▶ _TASK_: Within the material below, how many lines include the word "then"? Only the number should be given.
************
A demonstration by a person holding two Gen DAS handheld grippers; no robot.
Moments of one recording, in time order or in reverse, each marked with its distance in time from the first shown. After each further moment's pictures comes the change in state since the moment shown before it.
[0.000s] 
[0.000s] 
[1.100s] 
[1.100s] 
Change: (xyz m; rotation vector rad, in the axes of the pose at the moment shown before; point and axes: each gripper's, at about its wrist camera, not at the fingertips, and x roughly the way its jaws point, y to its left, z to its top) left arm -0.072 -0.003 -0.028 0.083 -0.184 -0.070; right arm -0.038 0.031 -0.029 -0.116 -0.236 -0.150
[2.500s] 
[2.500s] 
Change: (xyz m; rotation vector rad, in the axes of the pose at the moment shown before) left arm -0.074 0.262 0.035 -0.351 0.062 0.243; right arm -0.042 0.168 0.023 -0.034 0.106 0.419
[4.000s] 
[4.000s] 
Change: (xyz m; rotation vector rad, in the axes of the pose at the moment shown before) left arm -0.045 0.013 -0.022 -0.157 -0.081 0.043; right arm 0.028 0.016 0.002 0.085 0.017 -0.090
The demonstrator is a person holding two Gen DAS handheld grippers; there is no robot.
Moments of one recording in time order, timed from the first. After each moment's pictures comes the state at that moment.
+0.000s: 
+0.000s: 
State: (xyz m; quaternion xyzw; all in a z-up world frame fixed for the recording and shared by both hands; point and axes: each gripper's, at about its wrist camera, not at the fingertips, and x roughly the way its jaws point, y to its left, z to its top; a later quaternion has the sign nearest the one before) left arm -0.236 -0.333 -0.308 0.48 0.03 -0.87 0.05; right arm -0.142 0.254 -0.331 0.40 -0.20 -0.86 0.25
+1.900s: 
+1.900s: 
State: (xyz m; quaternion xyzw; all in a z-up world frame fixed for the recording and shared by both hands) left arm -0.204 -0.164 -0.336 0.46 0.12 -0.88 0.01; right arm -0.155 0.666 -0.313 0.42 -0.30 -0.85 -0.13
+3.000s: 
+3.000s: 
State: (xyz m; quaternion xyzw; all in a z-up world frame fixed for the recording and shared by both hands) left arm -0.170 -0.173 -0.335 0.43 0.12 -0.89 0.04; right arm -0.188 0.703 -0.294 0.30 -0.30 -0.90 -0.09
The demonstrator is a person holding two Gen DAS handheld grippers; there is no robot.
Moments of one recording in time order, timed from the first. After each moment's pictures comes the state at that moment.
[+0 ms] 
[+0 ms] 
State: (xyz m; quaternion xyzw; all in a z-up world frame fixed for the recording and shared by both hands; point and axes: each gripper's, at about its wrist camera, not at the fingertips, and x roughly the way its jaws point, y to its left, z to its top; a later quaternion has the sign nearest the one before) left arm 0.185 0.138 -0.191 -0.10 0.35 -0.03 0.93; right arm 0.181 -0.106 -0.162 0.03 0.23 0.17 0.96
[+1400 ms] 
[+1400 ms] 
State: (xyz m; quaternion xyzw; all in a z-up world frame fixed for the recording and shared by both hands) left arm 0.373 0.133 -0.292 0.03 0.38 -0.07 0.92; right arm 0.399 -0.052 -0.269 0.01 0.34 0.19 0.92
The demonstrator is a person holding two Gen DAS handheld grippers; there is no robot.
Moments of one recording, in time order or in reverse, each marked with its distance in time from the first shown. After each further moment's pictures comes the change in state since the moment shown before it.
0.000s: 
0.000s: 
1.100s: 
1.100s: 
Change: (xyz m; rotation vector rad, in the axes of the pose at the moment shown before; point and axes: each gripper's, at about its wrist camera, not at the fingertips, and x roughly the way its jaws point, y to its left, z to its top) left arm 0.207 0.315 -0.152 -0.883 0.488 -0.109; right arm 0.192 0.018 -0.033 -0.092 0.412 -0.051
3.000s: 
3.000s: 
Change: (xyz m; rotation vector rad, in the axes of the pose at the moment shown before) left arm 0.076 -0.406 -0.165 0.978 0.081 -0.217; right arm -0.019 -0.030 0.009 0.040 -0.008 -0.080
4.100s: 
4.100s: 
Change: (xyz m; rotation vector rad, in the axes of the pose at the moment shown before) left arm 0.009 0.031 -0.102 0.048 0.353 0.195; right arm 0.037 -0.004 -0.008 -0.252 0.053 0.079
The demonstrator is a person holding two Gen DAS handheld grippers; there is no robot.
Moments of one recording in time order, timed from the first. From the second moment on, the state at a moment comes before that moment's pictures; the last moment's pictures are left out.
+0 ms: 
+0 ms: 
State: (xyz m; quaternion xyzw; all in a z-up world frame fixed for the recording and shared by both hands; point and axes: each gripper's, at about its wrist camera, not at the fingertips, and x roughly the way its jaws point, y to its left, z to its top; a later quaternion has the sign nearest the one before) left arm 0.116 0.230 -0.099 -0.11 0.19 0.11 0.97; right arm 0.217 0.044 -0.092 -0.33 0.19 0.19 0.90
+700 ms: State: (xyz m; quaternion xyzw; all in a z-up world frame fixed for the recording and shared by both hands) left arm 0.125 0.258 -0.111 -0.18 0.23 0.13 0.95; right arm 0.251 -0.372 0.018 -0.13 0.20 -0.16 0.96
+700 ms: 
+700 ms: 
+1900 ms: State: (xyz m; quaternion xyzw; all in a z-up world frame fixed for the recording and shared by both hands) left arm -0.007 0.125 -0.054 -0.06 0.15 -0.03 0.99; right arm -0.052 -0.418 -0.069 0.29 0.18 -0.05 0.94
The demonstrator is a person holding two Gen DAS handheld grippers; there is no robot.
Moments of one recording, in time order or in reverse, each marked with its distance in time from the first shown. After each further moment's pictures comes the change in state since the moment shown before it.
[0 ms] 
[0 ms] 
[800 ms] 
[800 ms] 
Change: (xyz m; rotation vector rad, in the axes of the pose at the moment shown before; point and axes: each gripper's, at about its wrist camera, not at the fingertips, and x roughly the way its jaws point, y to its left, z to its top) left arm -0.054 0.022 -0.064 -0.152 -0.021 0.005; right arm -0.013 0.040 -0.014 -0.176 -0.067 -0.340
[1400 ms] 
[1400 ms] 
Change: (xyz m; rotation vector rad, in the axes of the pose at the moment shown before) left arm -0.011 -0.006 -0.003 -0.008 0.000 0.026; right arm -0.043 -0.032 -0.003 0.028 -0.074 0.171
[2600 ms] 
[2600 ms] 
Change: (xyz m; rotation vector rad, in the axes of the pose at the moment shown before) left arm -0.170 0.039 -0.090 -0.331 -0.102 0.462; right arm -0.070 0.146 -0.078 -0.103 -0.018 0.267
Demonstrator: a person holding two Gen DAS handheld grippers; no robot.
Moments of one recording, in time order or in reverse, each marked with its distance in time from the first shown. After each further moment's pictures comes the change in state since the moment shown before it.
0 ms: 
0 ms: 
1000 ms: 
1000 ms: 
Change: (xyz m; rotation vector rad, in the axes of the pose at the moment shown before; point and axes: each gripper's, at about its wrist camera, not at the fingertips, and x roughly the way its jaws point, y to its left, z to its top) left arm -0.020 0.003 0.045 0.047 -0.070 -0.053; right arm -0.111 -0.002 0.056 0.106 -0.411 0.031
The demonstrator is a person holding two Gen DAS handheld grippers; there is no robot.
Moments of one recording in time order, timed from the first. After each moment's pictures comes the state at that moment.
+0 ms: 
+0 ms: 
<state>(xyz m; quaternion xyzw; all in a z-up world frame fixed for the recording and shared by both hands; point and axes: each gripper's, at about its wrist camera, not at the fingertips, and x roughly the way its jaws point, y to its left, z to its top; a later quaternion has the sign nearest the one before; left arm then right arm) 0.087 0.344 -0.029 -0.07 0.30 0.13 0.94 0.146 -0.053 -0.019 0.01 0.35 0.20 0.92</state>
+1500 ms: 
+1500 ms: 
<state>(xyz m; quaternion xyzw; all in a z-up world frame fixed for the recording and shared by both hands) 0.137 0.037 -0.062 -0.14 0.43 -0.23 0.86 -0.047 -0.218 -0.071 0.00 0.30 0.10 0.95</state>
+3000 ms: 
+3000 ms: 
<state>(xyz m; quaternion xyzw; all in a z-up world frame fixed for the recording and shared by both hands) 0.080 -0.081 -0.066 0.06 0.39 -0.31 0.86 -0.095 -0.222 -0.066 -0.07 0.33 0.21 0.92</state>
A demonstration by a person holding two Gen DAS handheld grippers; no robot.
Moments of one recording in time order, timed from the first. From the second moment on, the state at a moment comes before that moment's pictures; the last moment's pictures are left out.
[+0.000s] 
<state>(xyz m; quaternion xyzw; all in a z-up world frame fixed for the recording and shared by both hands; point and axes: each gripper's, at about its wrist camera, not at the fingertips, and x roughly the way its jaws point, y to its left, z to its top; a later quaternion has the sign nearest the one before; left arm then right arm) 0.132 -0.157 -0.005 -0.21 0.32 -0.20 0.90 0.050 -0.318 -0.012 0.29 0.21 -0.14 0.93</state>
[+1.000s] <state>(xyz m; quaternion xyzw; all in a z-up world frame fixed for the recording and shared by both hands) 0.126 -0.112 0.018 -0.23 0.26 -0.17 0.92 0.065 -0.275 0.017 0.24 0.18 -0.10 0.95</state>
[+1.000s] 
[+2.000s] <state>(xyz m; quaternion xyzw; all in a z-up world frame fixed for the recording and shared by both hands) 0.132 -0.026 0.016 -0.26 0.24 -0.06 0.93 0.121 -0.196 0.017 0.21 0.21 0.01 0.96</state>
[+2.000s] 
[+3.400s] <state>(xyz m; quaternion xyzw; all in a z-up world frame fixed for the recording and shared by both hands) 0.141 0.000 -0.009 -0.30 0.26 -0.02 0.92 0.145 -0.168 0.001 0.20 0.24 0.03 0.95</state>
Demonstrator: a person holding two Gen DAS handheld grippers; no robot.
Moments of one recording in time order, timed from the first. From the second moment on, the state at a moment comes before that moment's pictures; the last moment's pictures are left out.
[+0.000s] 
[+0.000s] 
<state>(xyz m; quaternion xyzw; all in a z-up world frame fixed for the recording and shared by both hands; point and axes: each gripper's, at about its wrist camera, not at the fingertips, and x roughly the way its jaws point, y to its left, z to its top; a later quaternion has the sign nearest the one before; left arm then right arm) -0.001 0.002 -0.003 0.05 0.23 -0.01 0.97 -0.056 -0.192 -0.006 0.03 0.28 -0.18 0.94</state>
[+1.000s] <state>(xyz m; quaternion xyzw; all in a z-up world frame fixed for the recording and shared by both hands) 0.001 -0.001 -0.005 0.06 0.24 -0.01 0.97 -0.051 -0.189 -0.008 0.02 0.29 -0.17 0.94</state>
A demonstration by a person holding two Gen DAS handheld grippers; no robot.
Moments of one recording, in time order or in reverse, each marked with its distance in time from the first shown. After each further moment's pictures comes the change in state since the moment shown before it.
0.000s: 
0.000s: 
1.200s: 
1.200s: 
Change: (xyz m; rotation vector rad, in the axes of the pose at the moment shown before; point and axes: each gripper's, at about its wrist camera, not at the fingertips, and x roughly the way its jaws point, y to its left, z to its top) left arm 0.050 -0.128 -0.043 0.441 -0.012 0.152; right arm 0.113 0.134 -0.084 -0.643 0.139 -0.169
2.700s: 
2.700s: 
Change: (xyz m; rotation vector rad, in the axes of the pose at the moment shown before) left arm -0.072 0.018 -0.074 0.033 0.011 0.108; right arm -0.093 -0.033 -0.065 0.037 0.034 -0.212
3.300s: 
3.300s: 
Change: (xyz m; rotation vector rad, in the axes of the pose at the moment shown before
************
▶ _SOLUTION_: 3